TO DO: Reproduce the data exactly as given, except for any images.
══════
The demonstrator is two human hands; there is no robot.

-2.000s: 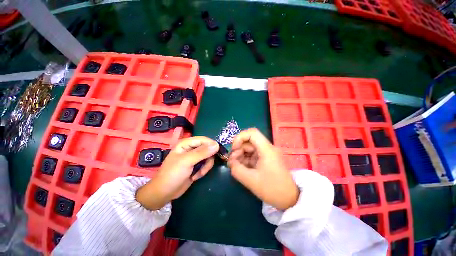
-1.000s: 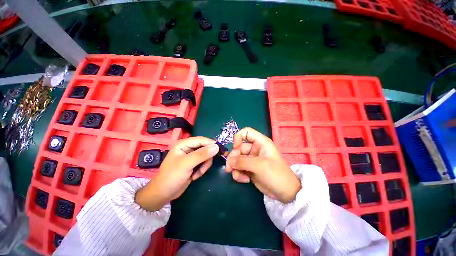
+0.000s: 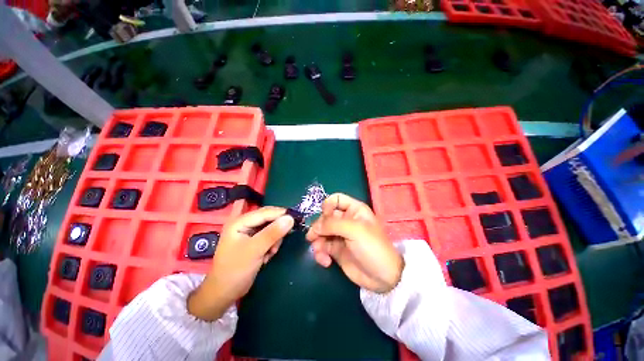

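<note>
My left hand [image 3: 248, 247] pinches a small black strap end [image 3: 294, 214] between thumb and fingertips over the bench. My right hand [image 3: 353, 238] is just to its right, thumb and index finger pinched at the strap end; a thin sliver like a spring bar shows faintly at the fingertips, too small to tell clearly. The pile of spring bars [image 3: 311, 197] lies right behind the fingertips. The left tray [image 3: 171, 157] holds black watch bodies back side up, with straps over its right edge from two of them.
The right tray [image 3: 426, 161] holds dark flat pieces in its right columns. Beyond a white edge strip [image 3: 318, 131], the green conveyor [image 3: 395, 92] carries scattered strapped watches. Gold and silver pin piles [image 3: 39, 190] lie far left. A blue-and-white box [image 3: 600, 185] stands at the right.
The view has tilted up and shifted. The watches on the conveyor have drifted left. Both hands stay close together at the strap end; the right fingers have shifted slightly.
</note>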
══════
TASK SOLUTION:
The demonstrator is two human hands; there is no robot.

-2.000s: 
-1.000s: 
+0.000s: 

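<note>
My left hand [image 3: 248, 247] pinches a small black strap end [image 3: 294, 214] between thumb and fingertips over the bench. My right hand [image 3: 353, 238] is just to its right, thumb and index finger pinched at the strap end; a thin sliver like a spring bar shows faintly at the fingertips, too small to tell clearly. The pile of spring bars [image 3: 311, 197] lies right behind the fingertips. The left tray [image 3: 171, 157] holds black watch bodies back side up, with straps over its right edge from two of them.
The right tray [image 3: 426, 161] holds dark flat pieces in its right columns. Beyond a white edge strip [image 3: 318, 131], the green conveyor [image 3: 395, 92] carries scattered strapped watches. Gold and silver pin piles [image 3: 39, 190] lie far left. A blue-and-white box [image 3: 600, 185] stands at the right.
The view has tilted up and shifted. The watches on the conveyor have drifted left. Both hands stay close together at the strap end; the right fingers have shifted slightly.
</note>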

Now the exercise is complete.